HOW TO COMPLETE THIS TASK ▸ Begin with the line that holds "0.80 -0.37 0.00". Output it and all remaining lines of the material, verbatim, ending with the last.
━━ PROVIDED RECORDS
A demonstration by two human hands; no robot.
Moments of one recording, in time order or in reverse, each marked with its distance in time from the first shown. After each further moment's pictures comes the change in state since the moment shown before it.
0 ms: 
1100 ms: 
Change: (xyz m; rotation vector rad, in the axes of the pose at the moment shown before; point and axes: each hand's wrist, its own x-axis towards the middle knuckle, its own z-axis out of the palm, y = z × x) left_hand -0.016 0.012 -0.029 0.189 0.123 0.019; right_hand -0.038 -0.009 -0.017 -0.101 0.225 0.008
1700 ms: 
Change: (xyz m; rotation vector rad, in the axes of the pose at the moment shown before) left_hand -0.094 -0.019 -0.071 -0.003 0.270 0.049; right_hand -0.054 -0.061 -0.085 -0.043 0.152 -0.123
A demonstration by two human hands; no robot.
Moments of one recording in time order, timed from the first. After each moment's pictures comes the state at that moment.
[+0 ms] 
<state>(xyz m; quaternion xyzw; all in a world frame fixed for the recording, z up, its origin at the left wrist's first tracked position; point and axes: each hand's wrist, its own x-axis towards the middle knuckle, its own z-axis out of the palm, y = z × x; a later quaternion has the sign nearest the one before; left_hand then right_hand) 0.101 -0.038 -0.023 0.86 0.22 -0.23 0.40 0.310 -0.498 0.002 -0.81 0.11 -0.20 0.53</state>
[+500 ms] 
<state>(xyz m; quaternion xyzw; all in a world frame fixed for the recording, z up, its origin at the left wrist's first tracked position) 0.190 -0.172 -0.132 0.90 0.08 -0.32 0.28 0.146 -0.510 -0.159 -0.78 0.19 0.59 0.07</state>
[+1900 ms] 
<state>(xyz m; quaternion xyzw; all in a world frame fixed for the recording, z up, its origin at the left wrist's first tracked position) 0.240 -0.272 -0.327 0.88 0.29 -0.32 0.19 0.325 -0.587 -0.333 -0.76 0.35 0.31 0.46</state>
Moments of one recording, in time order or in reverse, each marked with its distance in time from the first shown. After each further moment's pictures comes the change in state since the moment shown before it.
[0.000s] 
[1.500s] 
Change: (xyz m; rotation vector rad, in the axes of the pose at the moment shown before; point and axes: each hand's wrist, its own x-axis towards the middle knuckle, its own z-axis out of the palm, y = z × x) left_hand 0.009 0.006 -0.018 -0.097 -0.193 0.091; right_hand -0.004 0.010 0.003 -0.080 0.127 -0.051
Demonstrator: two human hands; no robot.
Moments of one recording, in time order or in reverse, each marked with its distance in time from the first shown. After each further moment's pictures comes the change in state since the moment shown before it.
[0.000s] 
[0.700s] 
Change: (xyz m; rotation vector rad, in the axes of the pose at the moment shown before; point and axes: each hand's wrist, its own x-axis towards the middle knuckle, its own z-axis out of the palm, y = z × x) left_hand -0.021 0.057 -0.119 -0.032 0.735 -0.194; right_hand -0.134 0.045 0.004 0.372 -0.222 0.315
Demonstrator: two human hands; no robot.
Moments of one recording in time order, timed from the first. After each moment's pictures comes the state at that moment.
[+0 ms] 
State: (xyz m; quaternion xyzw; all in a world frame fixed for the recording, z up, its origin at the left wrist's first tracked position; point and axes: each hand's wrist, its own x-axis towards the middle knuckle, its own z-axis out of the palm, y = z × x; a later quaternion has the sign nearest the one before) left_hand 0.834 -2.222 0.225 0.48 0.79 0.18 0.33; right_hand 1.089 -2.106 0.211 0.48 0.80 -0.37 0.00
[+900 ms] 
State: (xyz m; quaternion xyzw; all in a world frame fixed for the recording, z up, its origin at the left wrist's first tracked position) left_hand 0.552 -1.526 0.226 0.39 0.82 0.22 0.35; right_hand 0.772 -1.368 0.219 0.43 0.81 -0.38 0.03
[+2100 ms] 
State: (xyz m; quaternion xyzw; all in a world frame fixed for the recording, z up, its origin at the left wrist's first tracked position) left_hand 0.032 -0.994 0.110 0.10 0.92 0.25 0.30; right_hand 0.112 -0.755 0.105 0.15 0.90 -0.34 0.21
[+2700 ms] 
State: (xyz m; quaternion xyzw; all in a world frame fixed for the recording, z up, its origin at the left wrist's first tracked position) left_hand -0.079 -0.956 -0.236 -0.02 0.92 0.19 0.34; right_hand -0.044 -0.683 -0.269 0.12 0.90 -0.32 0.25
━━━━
SOLVED PROBLEM ▸
State: (xyz m; quaternion xyzw; all in a world frame fixed for the recording, z up, its origin at the left wrist's first tracked position; point and axes: each hand's wrist, its own x-axis towards the middle knuckle, its own z-axis out of the palm, y = z × x; a later quaternion has the sign nearest the one before) left_hand 0.834 -2.222 0.225 0.48 0.79 0.18 0.33; right_hand 1.089 -2.106 0.211 0.48 0.80 -0.37 0.00
[+900 ms] 
State: (xyz m; quaternion xyzw; all in a world frame fixed for the recording, z up, its origin at the left wrist's first tracked position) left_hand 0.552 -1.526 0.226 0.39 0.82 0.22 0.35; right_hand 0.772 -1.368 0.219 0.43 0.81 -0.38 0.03
[+2100 ms] 
State: (xyz m; quaternion xyzw; all in a world frame fixed for the recording, z up, its origin at the left wrist's first tracked position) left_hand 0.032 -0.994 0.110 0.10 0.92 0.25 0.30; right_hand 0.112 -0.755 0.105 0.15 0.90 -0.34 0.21
[+2700 ms] 
State: (xyz m; quaternion xyzw; all in a world frame fixed for the recording, z up, its origin at the left wrist's first tracked position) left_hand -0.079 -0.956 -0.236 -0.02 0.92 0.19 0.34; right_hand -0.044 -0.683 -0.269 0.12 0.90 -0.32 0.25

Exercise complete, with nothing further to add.